Elegance of the closed-loop design: The exploration module produces data, the refinement module validates quality, and quality feedback guides exploration — this self-improving data flywheel mechanism is both simple and effective.
Transferable paradigm: The "identify hard samples → actively collect → verify and repair" data production paradigm is broadly applicable to agent training in domains such as robotic control and code generation.

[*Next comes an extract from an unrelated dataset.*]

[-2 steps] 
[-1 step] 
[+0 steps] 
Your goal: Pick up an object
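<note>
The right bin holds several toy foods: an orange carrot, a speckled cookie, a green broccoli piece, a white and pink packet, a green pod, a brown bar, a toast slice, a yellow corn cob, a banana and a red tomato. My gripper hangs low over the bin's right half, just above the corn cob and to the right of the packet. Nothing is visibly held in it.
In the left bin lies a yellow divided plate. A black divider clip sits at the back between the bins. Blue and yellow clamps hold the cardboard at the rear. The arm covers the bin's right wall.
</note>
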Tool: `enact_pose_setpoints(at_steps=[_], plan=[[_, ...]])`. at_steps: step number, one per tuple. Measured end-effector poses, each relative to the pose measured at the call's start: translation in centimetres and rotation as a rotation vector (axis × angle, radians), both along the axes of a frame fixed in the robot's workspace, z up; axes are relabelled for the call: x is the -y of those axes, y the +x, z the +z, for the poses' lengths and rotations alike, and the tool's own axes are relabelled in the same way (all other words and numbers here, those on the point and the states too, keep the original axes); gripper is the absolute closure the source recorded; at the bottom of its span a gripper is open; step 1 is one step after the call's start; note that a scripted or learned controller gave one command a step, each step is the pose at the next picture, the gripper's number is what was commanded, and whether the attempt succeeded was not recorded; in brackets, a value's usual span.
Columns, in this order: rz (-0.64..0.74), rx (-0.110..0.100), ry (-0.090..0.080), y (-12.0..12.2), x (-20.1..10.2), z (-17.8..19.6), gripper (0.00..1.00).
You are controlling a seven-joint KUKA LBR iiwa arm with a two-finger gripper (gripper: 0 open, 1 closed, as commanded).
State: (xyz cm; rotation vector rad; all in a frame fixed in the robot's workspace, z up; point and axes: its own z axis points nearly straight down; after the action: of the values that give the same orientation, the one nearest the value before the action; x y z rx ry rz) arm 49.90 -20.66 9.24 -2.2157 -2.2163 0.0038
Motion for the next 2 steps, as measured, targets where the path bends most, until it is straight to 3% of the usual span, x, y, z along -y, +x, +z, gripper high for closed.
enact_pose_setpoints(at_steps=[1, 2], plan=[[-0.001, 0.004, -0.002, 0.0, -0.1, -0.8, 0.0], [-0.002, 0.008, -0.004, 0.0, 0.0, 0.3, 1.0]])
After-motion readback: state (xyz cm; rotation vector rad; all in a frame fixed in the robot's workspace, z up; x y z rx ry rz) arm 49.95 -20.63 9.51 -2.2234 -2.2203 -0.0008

Limitations & Future Work¶

The specific metrics for hardness quantification (how to compute contextual/sequential/visual ambiguity) rely on heuristic design and may require adaptation for different GUI environments.
The AGR module itself depends on a capable VLM to judge alignment quality, introducing an additional model dependency.
The current framework focuses on web and mobile GUI; coverage of complex interactions in desktop applications (e.g., IDEs, design tools) is insufficient.
Future work could incorporate the hardness signal into the training phase as curriculum learning (easy before hard), rather than using it solely during data synthesis.

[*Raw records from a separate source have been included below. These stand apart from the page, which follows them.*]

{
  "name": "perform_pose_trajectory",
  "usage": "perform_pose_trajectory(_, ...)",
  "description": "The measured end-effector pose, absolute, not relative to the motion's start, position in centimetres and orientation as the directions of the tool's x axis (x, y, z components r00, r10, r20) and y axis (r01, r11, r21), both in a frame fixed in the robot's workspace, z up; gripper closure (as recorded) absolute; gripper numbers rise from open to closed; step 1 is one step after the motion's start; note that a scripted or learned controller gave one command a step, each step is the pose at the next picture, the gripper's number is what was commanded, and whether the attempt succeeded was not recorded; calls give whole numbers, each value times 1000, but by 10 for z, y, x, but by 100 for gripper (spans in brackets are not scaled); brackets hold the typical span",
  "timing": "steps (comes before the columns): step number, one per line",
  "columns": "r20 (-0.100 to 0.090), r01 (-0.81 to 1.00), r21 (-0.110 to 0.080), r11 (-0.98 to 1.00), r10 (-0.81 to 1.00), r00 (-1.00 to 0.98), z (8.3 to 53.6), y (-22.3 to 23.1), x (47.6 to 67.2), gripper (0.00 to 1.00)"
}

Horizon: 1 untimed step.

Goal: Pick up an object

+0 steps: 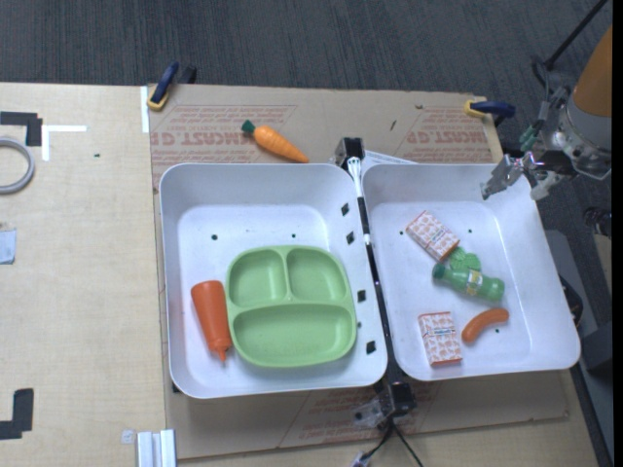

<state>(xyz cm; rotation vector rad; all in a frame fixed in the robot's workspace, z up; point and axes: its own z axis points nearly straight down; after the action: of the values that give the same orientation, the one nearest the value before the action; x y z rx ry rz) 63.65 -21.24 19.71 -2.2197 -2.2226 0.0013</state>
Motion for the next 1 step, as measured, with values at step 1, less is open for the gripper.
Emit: perform_pose_trajectory(1, 0, 1000, -1, -25, 1000, 25, 153, -139, 648, 0)
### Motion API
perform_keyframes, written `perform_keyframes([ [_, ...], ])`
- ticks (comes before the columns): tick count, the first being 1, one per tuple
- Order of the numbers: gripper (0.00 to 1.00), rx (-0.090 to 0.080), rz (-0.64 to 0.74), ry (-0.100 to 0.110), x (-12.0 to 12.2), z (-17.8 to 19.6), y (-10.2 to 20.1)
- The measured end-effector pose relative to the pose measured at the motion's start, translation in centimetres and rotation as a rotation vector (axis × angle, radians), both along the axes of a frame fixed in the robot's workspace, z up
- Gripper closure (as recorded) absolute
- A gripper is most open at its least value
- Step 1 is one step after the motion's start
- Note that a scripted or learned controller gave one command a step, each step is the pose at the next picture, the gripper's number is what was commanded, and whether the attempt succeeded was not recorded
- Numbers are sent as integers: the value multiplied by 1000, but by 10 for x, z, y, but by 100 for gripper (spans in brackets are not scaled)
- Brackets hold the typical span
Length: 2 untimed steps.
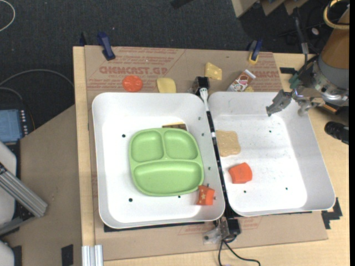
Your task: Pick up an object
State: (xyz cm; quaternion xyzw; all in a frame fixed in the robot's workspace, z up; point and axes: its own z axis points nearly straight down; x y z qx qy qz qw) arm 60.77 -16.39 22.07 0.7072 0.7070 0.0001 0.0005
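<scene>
Sitting on a brown board, two white bins lie side by side on the bench [77, 148]. The left bin [108, 165] holds a green plate [165, 161] with three parts. A small orange block [206, 195] lies just beside the plate, near the bin's front corner. A dark brown thing [174, 126] peeks out behind the plate.

The right bin [299, 165] holds a tan flat piece [227, 143] near its left wall. An orange-red block [241, 173] lies in front of it, a little apart.

The hand [288, 100] hangs over the back right corner of the right bin. Its two fingers stand apart and nothing is between them. It is well away from both things in that bin.

Behind the bins, on the board, lie a round orange thing [132, 83], a pale yellow piece [166, 85], a yellow wedge [213, 71] and a small red and white packet [241, 82]. Two blue clamps [105, 45] grip the board's back edge.

The floor [83, 10] around the bench is dark grey. A thin white cable [8, 15] curls on it at the left.
</scene>
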Motion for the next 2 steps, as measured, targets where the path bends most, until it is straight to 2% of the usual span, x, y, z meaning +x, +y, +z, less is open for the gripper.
perform_keyframes([
  [1,0,6,-2,14,-86,-65,27],
  [2,0,4,4,8,-95,-107,75],
])
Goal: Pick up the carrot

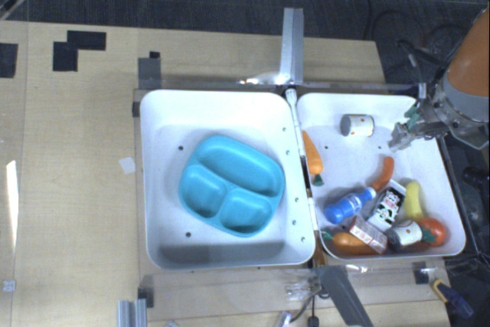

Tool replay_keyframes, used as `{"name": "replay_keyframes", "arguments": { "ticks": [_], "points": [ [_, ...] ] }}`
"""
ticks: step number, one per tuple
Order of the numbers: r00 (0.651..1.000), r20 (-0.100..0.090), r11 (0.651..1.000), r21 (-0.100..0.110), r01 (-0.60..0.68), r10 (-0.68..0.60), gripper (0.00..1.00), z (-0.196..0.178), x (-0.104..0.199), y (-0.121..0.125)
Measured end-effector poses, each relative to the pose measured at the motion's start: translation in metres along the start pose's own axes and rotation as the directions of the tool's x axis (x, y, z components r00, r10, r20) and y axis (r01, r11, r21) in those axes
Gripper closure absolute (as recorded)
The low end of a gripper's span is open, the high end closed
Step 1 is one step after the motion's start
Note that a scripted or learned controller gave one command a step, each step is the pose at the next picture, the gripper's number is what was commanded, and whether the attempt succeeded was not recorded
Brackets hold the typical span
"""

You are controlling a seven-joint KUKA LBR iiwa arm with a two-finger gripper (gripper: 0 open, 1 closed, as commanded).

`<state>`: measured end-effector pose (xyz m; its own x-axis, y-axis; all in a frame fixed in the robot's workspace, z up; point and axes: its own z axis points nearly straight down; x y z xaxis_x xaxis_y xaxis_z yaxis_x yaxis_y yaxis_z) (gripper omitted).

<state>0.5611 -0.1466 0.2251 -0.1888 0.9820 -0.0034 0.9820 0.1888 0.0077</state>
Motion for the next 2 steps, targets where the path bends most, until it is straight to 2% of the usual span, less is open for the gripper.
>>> {"name": "replay_keyframes", "arguments": {
  "ticks": [1,2],
  "points": [
    [1.000,-0.001,1.000,-0.006,0.008,-0.008,1.00,0.134,0.069,-0.049],
    [0.999,0.000,0.999,0.000,0.044,-0.044,1.00,0.025,0.041,-0.021]
  ]
}}
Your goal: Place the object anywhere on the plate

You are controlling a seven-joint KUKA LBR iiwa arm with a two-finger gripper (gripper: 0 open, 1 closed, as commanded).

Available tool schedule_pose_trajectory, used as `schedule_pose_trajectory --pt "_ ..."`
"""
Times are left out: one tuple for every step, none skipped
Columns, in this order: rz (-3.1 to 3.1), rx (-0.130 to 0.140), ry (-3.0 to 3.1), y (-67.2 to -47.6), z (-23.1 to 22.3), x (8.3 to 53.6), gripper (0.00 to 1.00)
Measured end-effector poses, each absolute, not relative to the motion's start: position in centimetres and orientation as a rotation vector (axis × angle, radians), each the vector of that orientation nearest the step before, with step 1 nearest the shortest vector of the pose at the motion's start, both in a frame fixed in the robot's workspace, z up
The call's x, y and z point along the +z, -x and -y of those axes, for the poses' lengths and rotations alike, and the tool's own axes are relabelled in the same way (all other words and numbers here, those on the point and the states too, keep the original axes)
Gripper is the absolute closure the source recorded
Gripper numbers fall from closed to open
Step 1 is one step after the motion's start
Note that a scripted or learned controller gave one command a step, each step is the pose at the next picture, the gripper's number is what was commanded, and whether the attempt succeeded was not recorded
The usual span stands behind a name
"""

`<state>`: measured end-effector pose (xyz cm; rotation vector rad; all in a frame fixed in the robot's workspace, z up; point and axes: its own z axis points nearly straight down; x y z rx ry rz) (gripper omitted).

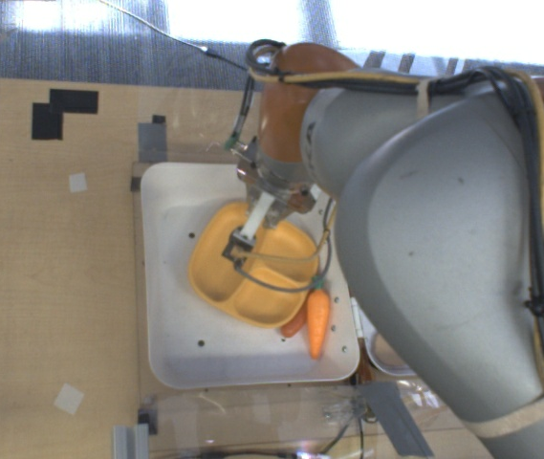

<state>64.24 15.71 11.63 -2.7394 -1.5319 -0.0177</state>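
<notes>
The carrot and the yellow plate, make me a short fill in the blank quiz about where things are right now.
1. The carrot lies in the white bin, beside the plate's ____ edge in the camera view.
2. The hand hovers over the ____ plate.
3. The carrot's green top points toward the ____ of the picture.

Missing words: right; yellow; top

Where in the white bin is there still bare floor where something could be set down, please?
The bin floor is bare along its left wall beside the yellow plate, and across the near strip below the plate. It is crowded at the right: the carrot lies against the plate's lower right edge, and the gripper hangs over the plate itself.
</notes>
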Motion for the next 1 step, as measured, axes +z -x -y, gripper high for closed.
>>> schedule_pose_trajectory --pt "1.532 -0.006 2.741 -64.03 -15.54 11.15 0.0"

vs. WebVoyager/DigiRL et al.: Existing GUI agent data synthesis primarily relies on demonstration recording or reinforcement learning exploration. HATS's key distinction is explicitly modeling the semantic ambiguity of actions and designing the data production system around it.
vs. CogAgent/ShowUI: These methods focus on model architecture improvements (e.g., high-resolution understanding, UI element grounding), while HATS addresses generalization from a data quality perspective — the two approaches are complementary.
This work suggests that in agent training, "hardness-awareness" matters more than "data volume" — a carefully curated small set of high-quality hard samples may outperform a large collection of simple ones.

Rating¶

Novelty: ⭐⭐⭐⭐ The conceptual definition of "semantic ambiguity" and the closed-loop hardness-driven framework are clear highlights.
Experimental Thoroughness: ⭐⭐⭐⭐ Validated across multiple GUI benchmarks with ablations, though unavailability of the full HTML paper limits access to details.
Writing Quality: ⭐⭐⭐⭐ Problem motivation is articulated clearly; method description is well-structured.
Value: ⭐⭐⭐⭐ Provides a systematic solution to data quality issues in GUI agent training.